↓
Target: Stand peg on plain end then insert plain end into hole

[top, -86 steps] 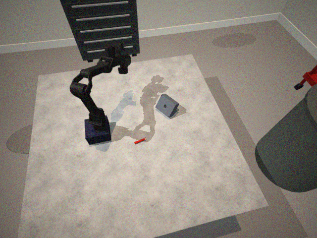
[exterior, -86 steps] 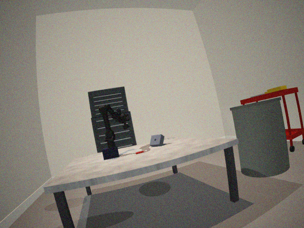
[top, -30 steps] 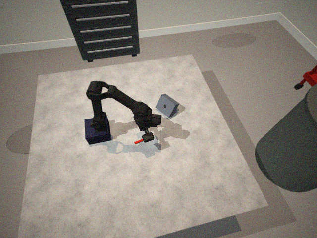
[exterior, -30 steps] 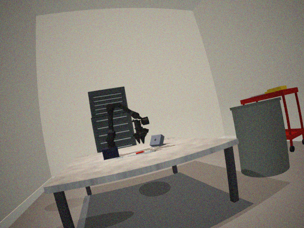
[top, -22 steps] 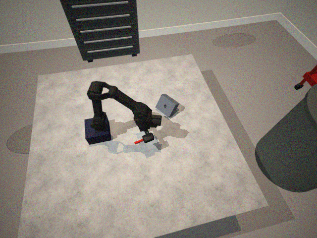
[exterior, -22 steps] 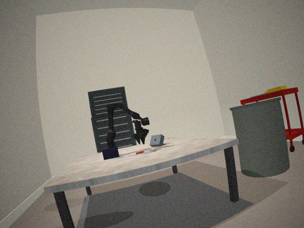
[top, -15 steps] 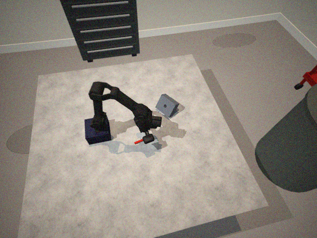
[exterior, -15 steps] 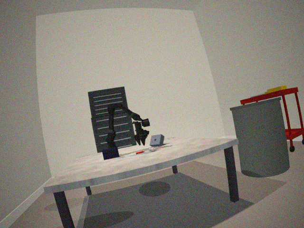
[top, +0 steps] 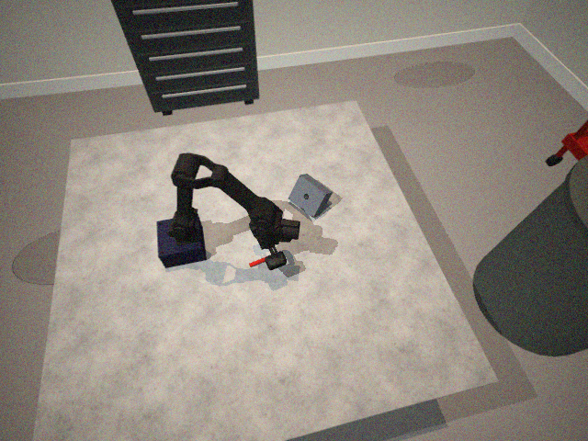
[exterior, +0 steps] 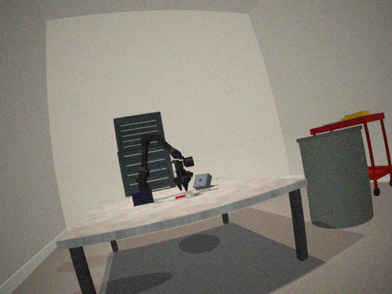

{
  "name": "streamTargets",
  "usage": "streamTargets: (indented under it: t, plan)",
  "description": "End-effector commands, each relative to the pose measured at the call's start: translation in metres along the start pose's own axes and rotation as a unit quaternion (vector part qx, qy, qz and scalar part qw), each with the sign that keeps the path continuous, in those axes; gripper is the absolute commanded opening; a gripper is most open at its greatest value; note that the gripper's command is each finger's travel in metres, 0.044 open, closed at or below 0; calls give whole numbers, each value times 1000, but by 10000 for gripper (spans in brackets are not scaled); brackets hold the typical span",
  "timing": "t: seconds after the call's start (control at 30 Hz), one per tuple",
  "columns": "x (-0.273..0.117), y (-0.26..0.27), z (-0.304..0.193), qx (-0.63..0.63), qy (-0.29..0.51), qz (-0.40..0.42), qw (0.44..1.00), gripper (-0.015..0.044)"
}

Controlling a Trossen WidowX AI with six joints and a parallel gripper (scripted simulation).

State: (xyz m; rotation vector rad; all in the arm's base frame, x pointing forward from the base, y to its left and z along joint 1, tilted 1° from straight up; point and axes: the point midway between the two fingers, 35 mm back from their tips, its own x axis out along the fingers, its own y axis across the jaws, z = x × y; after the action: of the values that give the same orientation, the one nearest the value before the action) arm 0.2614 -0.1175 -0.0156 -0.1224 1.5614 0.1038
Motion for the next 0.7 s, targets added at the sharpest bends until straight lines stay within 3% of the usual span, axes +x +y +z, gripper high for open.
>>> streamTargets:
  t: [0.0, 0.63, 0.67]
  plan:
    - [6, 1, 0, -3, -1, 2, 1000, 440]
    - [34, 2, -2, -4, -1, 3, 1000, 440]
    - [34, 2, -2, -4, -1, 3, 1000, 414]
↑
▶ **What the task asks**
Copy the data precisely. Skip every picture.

▶ **Final answer**
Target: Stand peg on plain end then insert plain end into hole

[top, -86 steps] 
[exterior, -86 steps] 
[top, -30 steps] 
[exterior, -30 steps] 
[top, -22 steps] 
[exterior, -22 steps] 
[top, -15 steps] 
[exterior, -15 steps] 
[top, +0 steps] 
[exterior, +0 steps] 

{
  "name": "streamTargets",
  "usage": "streamTargets: (indented under it: t, plan)",
  "description": "End-effector commands, each relative to the pose measured at the call's start: translation in metres along the start pose's own axes and rotation as a unit quaternion (vector part qx, qy, qz and scalar part qw), each with the sign that keeps the path continuous, in those axes; gripper is the absolute commanded opening; a gripper is most open at its greatest value; note that the gripper's command is each finger's travel in metres, 0.044 open, closed at or below 0; calls give whole numbers, each value times 1000, but by 10000 for gripper (spans in brackets are not scaled); brackets hold the typical span",
  "timing": "t: seconds after the call's start (control at 30 Hz), one per tuple",
  "columns": "x (-0.273..0.117), y (-0.26..0.27), z (-0.304..0.193), qx (-0.63..0.63), qy (-0.29..0.51), qz (-0.40..0.42), qw (0.44..1.00), gripper (-0.015..0.044)"
}

Controlling a Trossen WidowX AI with six joints and a parallel gripper (scripted simulation).

State: (xyz m; rotation vector rad; all in the arm's base frame, x pointing forward from the base, y to its left and z along joint 1, tilted 1° from straight up; point and axes: the point midway between the two fingers, 35 mm back from their tips, its own x axis out along the fingers, its own y axis across the jaws, z = x × y; after the action: of the values that give the same orientation, the one nearest the value before the action) arm 0.2614 -0.1175 -0.0156 -0.1224 1.5614 0.1038
Motion for the next 0.7 s, targets added at the sharpest bends until straight lines stay within 3% of the usual span, axes +x +y +z, gripper high for open.
>>> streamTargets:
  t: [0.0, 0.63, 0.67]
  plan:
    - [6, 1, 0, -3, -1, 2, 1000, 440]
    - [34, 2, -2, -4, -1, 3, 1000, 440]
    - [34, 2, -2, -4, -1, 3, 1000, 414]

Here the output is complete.